What you need to do: Using the entries below, show all lines with the string "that".

Exercise material:
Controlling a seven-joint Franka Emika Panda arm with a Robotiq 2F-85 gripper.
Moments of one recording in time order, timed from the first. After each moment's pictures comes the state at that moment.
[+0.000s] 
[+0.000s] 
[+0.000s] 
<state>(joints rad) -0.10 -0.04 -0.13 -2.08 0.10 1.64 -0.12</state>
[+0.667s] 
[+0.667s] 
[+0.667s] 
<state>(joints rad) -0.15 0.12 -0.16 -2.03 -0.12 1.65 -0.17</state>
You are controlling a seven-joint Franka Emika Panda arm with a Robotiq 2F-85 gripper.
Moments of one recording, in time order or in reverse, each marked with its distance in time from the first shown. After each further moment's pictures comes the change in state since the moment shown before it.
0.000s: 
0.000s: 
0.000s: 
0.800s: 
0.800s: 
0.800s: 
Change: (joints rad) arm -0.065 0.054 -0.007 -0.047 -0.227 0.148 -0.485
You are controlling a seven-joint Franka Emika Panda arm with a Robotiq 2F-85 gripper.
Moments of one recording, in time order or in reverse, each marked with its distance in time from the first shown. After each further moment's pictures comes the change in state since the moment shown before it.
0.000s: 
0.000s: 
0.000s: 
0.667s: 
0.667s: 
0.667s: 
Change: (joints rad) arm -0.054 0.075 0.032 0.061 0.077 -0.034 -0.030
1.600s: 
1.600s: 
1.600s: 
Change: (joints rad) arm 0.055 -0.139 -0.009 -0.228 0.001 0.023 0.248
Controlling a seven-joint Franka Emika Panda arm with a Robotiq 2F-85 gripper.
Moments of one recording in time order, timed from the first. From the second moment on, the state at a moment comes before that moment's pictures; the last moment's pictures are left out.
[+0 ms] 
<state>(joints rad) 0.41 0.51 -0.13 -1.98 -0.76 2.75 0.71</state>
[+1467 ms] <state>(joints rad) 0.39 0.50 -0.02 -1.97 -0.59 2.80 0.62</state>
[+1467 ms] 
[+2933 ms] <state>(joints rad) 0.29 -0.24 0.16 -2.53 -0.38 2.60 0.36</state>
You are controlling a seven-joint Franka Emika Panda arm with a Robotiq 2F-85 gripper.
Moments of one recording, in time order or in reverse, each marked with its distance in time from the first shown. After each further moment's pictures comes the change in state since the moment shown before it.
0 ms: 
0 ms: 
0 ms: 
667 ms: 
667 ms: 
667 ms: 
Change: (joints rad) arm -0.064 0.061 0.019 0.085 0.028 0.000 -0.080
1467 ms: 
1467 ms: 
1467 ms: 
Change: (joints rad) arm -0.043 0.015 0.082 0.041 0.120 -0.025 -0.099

Output:
Moments of one recording in time order, timed from the first. After each moment's pictures comes the state at that moment.
Moments of one recording in time order, timed from the first. From the second moment on, the state at a moment comes before that moment's pictures; the last moment's pictures are left out.

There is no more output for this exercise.